> Assignment
This calls for a word-for-word copy of all the data, with each picture removed.

> Data extract
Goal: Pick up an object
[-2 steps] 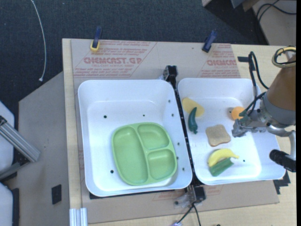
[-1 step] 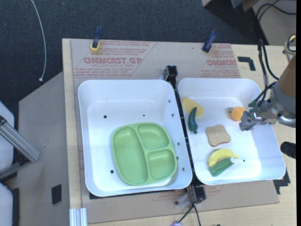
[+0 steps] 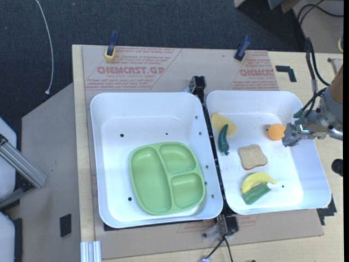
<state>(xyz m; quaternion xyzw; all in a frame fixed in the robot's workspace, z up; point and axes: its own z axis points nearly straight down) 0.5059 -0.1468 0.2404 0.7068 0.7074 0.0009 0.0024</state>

> Output of the exercise
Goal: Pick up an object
[-2 steps] 
[-1 step] 
[+0 steps] 
<state>(xyz m; quaternion xyzw; all in a frame fixed in the robot's workspace, z up; point and axes: its own z axis points nearly straight down) 0.5059 -0.1468 0.2404 0.7068 0.7074 0.0009 0.0024</state>

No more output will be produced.